An enchanting refrain bears repeating, and so the most haunting themes and melodies return again and again in French filmmaker Leos Carax’s sweetly bitter musical Annette (★★☆☆☆). “We love each other so much,” sing Adam Driver and Marion Cotillard, over and over, portraying celebrity couple Henry and Ann, a brash standup comedian and renowned soprano who don’t appear to love each other so equally. The pair’s tempestuous relationship results in disaster and sorrow — although their highly publicized union also produces Annette, a unique and gifted child.
Perhaps to emphasize the child’s uncanny specialness, Annette is embodied for most of the film by a marionette. It’s an impressively life-like marionette, but a puppet nonetheless, and not Carax’s only audacious move calling attention to the film’s artifice and excesses. The palette is rich and dark, the sets and design often abstract. Henry on his motorcycle, and Ann in the backseat of her limo, speed across vivid scenic backgrounds in ’50s-style process shots reminiscent of Hitchcock. Musical montages of the two flirting in a forest, then riding his cycle into the night, give way to song-filled scenes of lovemaking.
Somehow, Henry warbling passionately while going down on Ann is topped for visual impact by a bizarre shot of baby Annette being lowered by a fleet of drones onto an inverted pyramid stage for a performance. This family’s entire life is fodder for some stage, screen, website, or tabloid, a fair statement about modern celebrity. The script — written by Sparks bandmates and brothers Ron and Russell Mael, who also composed the songs — addresses other aspects of stardom, sexism, post-#MeToo politics, and cancel culture, but with less clear intent.
Dubbed “Beauty and the Bastard” by the press, Ann and Henry are on diverging career trajectories. She fills opera houses worldwide with her exquisite glamour, while “world infamous” comic Henry appears in his one-man show The Ape of God wearing a scuzzy green robe and loafers, telling jokes that leave even his paying audience screaming, “You’re sick!”
Henry doesn’t mind offending parts of his audience, but he isn’t that interested in entertaining them, either. Yet the portrait of the jaded provocateur turning on his audience doesn’t fly, since his audience makes no sense. Henry isn’t funny or revelatory, just rude. The question arises then, how did he gain a supposedly vast, loyal following among folks who don’t get him? Carax, the Mael brothers, and Driver in his performance misjudge how far the crowd might follow a bastard like Henry McHenry.
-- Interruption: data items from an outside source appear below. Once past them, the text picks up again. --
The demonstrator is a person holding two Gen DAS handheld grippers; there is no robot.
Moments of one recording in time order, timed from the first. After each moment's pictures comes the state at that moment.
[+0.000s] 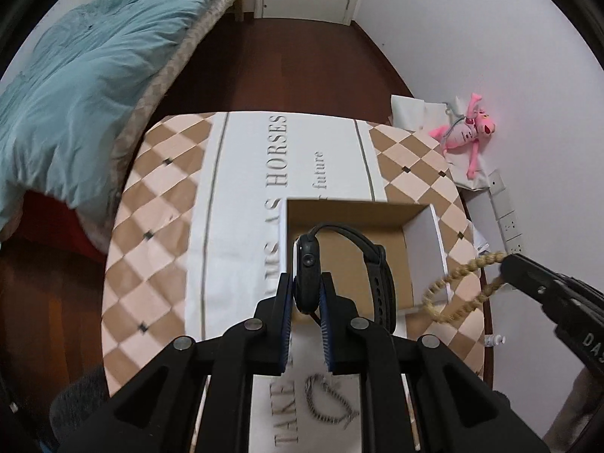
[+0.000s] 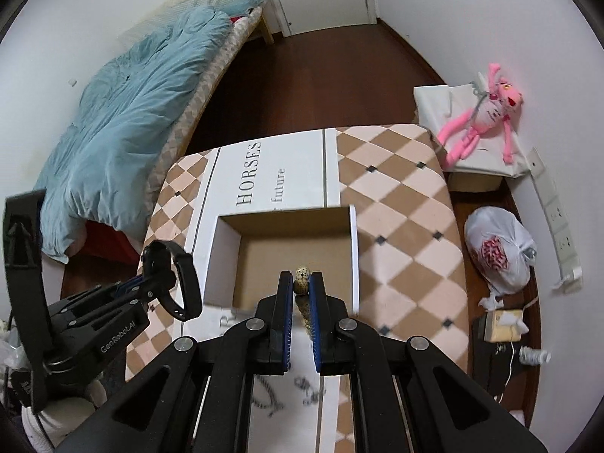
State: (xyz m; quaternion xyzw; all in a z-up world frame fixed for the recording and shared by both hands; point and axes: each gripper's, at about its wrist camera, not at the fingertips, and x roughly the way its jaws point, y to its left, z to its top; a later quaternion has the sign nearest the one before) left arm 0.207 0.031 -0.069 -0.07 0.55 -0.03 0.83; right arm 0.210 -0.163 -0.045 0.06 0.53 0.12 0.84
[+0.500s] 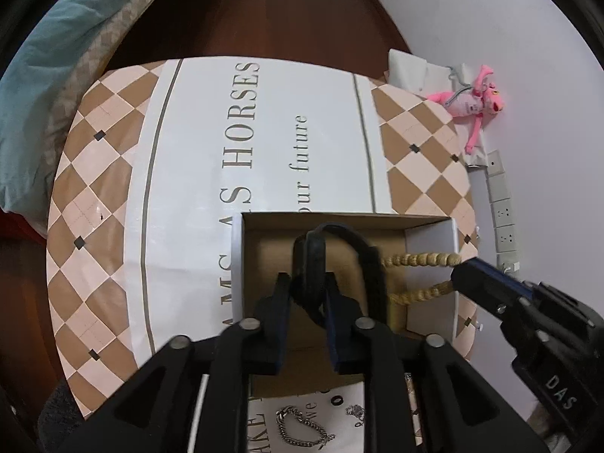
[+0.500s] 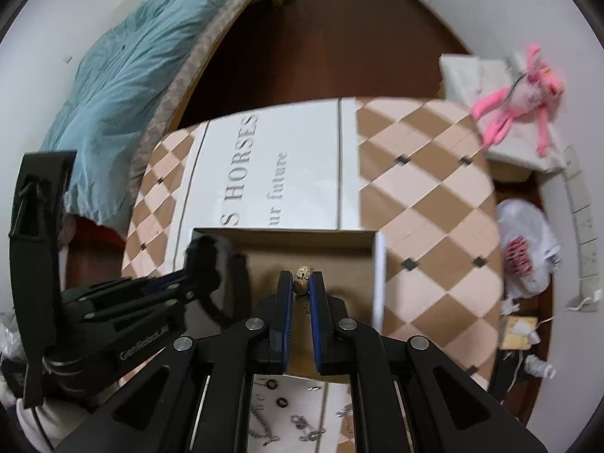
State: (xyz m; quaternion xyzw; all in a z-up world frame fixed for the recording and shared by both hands) left arm 0.278 0.020 -0.125 -0.12 0.64 -0.06 0.76; right arm 0.291 -0.147 -0.109 0.06 0.60 0.15 0.78
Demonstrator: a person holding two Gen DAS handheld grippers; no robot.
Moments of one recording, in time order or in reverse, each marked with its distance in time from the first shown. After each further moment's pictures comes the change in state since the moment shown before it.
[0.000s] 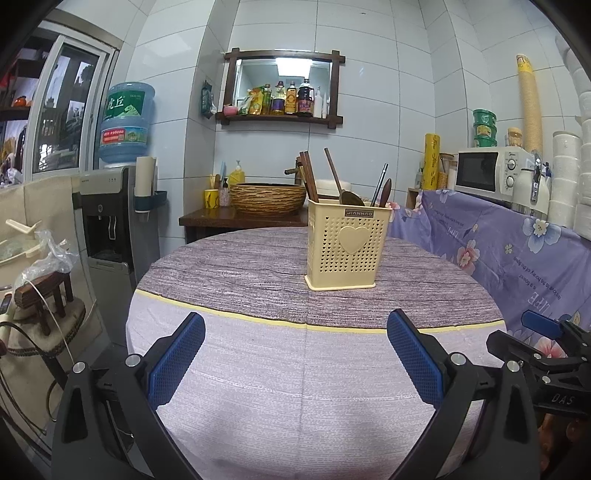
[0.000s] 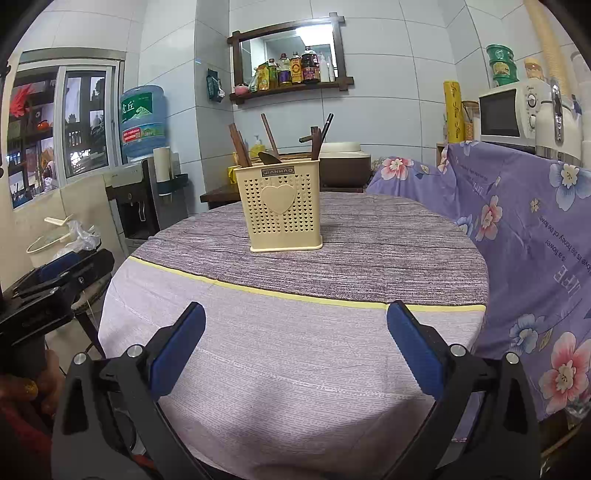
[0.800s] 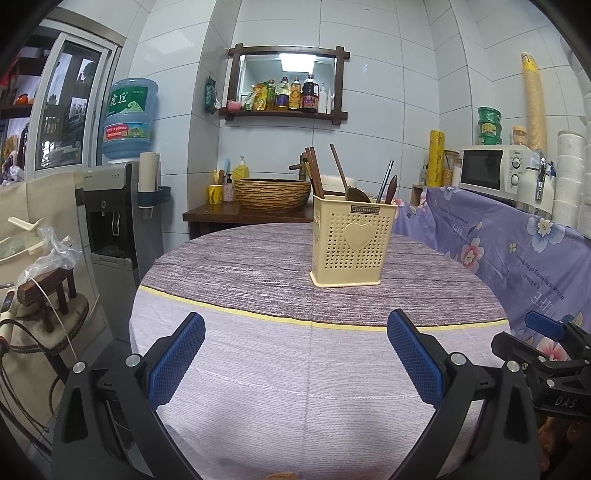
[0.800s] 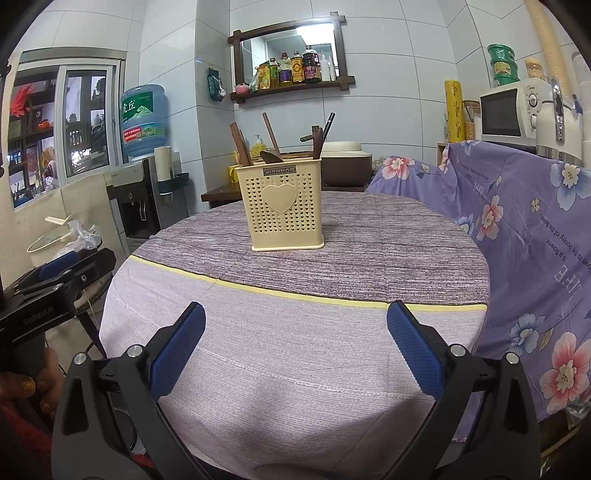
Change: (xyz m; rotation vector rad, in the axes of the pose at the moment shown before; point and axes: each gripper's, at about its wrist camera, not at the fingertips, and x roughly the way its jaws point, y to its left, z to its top) left arm 0.002 0.002 0.001 -0.010 0.022 0.013; right arm 0.001 0.002 0.000 0.000 0.004 0.001
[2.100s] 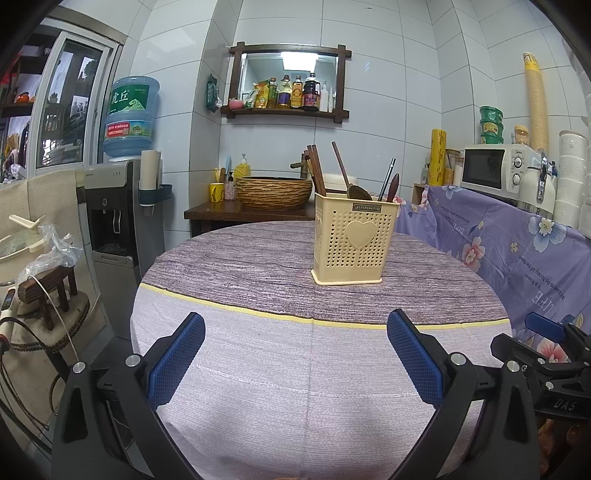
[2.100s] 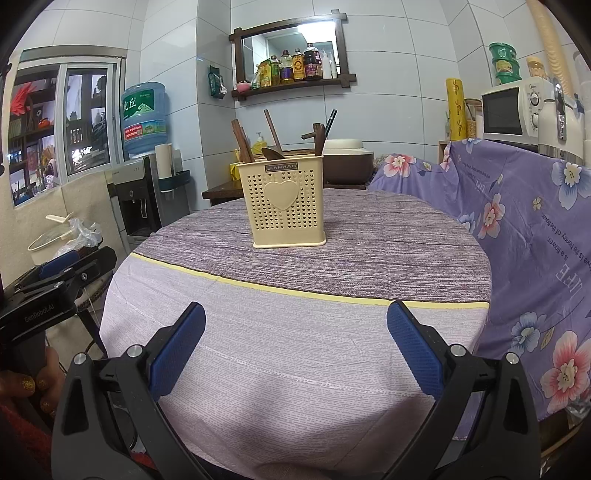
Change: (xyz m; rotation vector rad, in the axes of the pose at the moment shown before) left arm 0.001 0.002 -0.003 -0.003 0.003 0.007; right arm 0.002 0.003 -0.002 -0.002 0.008 0.004
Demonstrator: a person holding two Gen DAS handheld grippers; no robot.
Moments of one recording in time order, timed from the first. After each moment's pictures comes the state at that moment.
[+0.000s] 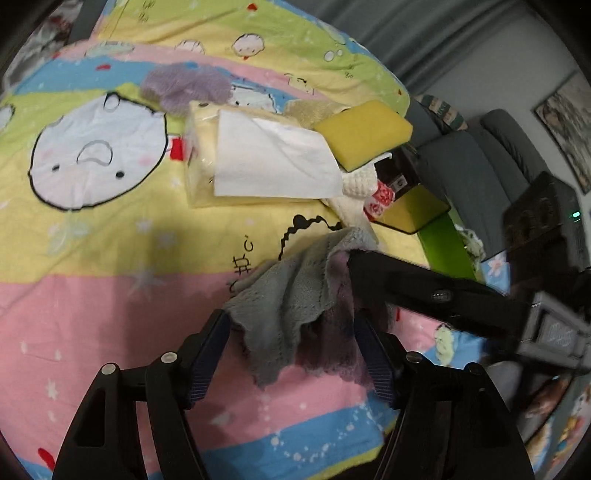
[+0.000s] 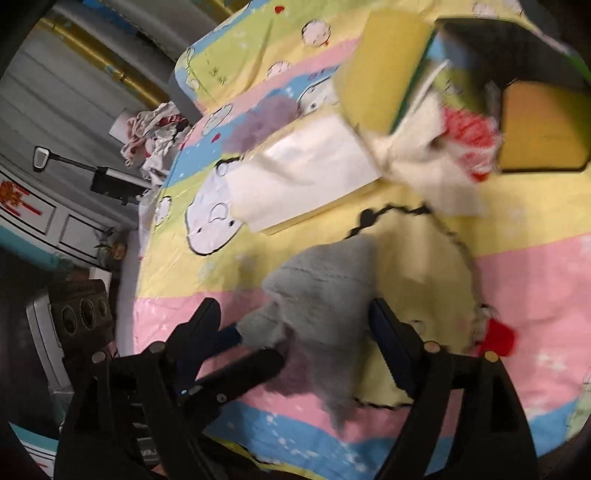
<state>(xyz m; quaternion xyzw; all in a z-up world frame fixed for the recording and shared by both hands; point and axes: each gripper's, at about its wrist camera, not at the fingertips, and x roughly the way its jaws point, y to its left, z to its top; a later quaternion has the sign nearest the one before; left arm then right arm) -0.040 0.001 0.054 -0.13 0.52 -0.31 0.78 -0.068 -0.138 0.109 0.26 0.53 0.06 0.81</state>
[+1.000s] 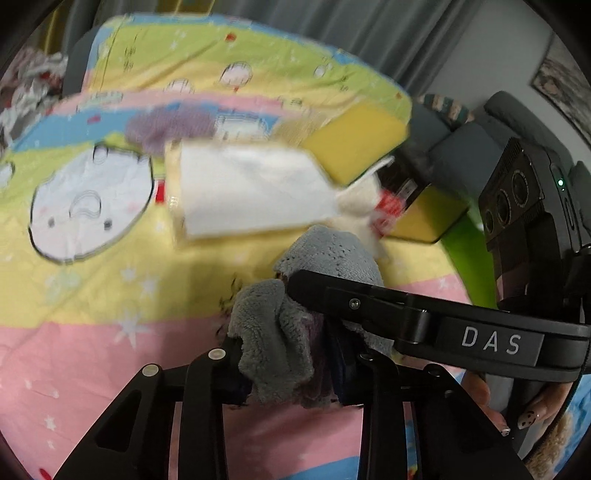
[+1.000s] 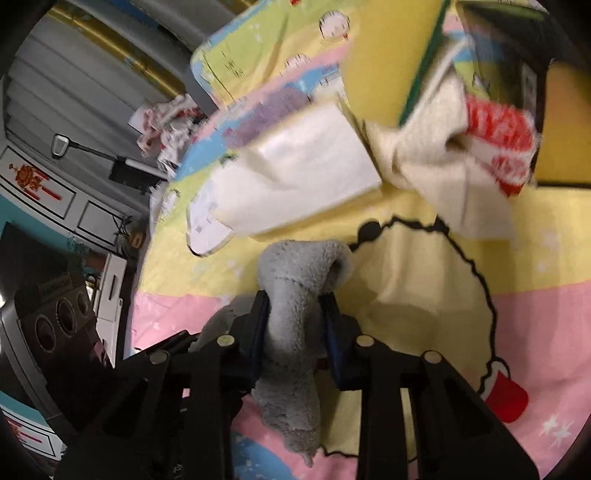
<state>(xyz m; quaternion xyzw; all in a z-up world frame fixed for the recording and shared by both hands) -0.044 -0.035 0.064 -0.07 0.45 -0.29 0.84 -0.056 -0.155 0.085 0.28 0.50 0.14 0.81</state>
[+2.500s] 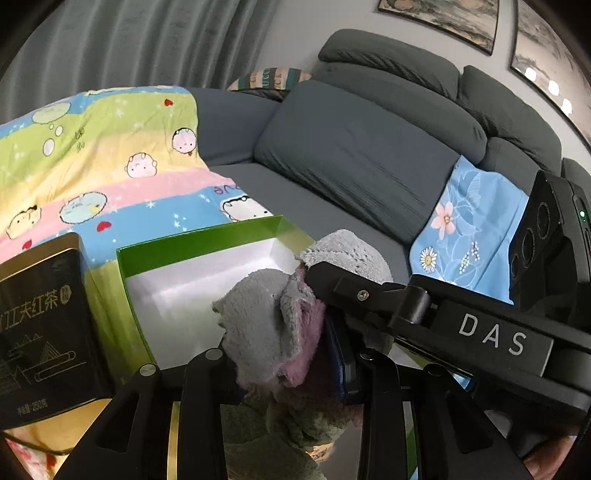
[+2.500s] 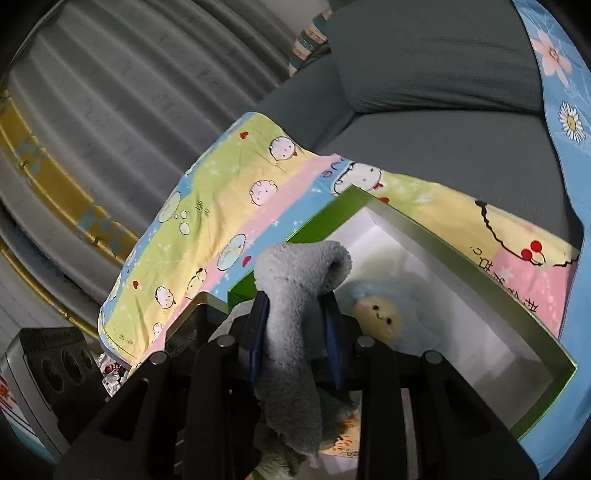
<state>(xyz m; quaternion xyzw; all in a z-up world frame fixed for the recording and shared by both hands) -0.042 -0.395 0.124 0.03 0.36 -0.51 0.78 -0.165 -0.472 0.153 0.40 0.25 -0.21 0.86</state>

Of course, famous pricks have fans, they even win elections, but Henry’s too bitter a pill to swallow. Driver puts every muscle of his onscreen magnetism to the task, singing in his plaintive tenor, and the songs sound sweepingly romantic as the character still comes off cold. Cotillard sings with delicate warmth — her opera solos dubbed by French mezzo-soprano Catherine Trottmann — but Ann’s songs carry less weight, as she rarely expresses or takes much action.
Neither Ann nor her lovesick accompanist, played by Simon Helberg (so good as the accompanist in Florence Foster Jenkins), have a significant hand in advancing the cruel turns of the plot. It’s Henry’s show — and Annette’s. She gets some of the best lines, anyway, and a cool third-act song, performed by young Devyn McDowell with Driver.
Always center stage, Henry’s a dastardly lead for a musical, even one that’s more in the vein of Lars von Trier’s brutal melodrama Dancer in the Dark than the colorful ’60s shindigs of French auteur Jacques Demy. Carax appears to have drawn some inspiration from Demy’s style of repeating musical phrases, but in this cynical chronicle of a superstar couple’s romance and commitment, chose to leave out the dancing, the humor, and joie de vivre.